• [PROBLEM STATEMENT]: For this exercise, retype all the data exactly and exclude every image.

PROVIDED MATERIAL below:

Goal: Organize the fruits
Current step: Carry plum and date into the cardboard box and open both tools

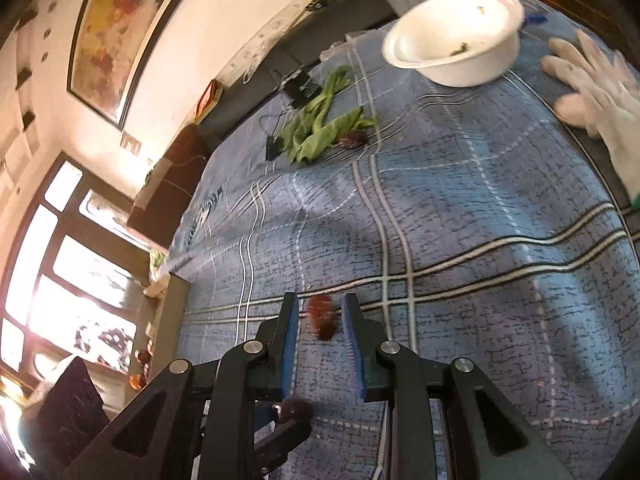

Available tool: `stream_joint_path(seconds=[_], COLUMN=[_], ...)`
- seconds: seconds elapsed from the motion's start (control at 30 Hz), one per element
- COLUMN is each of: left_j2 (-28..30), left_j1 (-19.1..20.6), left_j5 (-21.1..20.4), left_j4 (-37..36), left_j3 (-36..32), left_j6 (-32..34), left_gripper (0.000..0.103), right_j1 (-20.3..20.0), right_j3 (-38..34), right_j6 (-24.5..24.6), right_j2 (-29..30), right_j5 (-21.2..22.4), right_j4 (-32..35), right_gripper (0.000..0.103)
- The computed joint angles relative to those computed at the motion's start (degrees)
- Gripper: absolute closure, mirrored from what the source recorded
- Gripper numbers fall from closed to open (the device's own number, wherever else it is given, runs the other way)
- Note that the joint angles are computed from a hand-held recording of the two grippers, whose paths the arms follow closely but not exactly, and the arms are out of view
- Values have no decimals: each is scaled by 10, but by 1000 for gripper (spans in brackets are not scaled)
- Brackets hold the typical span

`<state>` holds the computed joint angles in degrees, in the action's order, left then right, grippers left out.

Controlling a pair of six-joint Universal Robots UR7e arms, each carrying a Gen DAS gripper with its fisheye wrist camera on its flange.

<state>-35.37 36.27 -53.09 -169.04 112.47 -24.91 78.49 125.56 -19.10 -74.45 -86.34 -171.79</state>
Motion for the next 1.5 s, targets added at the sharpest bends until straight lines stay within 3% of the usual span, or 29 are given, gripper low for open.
stream_joint_path(seconds=[0.23,0.53,0.73,0.83,0.93,1.03,1.17,1.3,1.4,1.47,1.5], left_j2=[1,-71,-192,-266,-347,-405,-448,-471,-478,-482,-485], left_j1=[4,-14,-29,-38,-47,-59,-67,-69,-66,-67,-67], left_j5=[-12,7,65,103,139,163,180,183,186,190,191], left_j4=[-24,-69,-68,-39,14,52,82,94,100,107,113], left_j3=[5,86,193,249,298,332,354,366,369,371,372], left_j6=[-7,-63,-152,-214,-278,-322,-348,-363,-365,-369,-370], left_gripper=[82,82,82,81,81,81,81,81,81,81,81], right_j1=[22,20,26,23,30,55,79,94,100,103,104], right_j3=[-1,14,34,40,46,56,43,24,17,14,15], right_j6=[-25,-37,-43,-32,-21,-25,-39,-52,-55,-56,-57], right_j2=[26,15,5,-5,-9,-1,33,74,96,101,100], right_j5=[-58,-37,-25,3,5,-68,-165,-228,-252,-251,-254], right_j4=[-20,-38,-52,-39,-49,-125,-169,-182,-207,-198,-199], right_gripper=[77,82,82,84,84,83,58,58,62,80,81])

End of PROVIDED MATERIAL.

• [SOLUTION]:
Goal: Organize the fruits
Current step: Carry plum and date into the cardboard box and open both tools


Available tool: `stream_joint_path(seconds=[_], COLUMN=[_], ...)`
- seconds: seconds elapsed from the motion's start (control at 30 Hz), one per element
- COLUMN is each of: left_j2 (-28..30), left_j1 (-19.1..20.6), left_j5 (-21.1..20.4), left_j4 (-37..36), left_j3 (-36..32), left_j6 (-32..34), left_gripper (0.000..0.103), right_j1 (-20.3..20.0), right_j3 (-38..34), right_j6 (-24.5..24.6), right_j2 (-29..30), right_j5 (-21.2..22.4), right_j4 (-32..35), right_gripper (0.000..0.103)
- The computed joint angles relative to those computed at the motion's start (degrees)
- Gripper: absolute closure, mirrored from what the source recorded
- Gripper numbers fall from closed to open (the device's own number, wherever else it is given, runs the other way)
- Note that the joint angles are computed from a hand-held recording of the two grippers, whose paths the arms follow closely but not exactly, and the arms are out of view
- Values have no decimals: each is scaled by 10, but by 1000 for gripper (spans in brackets are not scaled)
- Brackets hold the typical span

`<state>` holds the computed joint angles in degrees, in the action's order, left then right, grippers left out.

Controlling a pair of six-joint Universal Robots UR7e arms, each carrying a Gen DAS gripper with its fisheye wrist camera on its flange.

<state>-35.37 36.27 -53.09 -169.04 112.47 -24.91 78.49 125.56 -19.10 -74.45 -86.34 -171.79</state>
Motion for the next 1.5 s, targets added at the sharpest bends until straight lines stay within 3% of the usual span, or 29 are given, gripper low for open.
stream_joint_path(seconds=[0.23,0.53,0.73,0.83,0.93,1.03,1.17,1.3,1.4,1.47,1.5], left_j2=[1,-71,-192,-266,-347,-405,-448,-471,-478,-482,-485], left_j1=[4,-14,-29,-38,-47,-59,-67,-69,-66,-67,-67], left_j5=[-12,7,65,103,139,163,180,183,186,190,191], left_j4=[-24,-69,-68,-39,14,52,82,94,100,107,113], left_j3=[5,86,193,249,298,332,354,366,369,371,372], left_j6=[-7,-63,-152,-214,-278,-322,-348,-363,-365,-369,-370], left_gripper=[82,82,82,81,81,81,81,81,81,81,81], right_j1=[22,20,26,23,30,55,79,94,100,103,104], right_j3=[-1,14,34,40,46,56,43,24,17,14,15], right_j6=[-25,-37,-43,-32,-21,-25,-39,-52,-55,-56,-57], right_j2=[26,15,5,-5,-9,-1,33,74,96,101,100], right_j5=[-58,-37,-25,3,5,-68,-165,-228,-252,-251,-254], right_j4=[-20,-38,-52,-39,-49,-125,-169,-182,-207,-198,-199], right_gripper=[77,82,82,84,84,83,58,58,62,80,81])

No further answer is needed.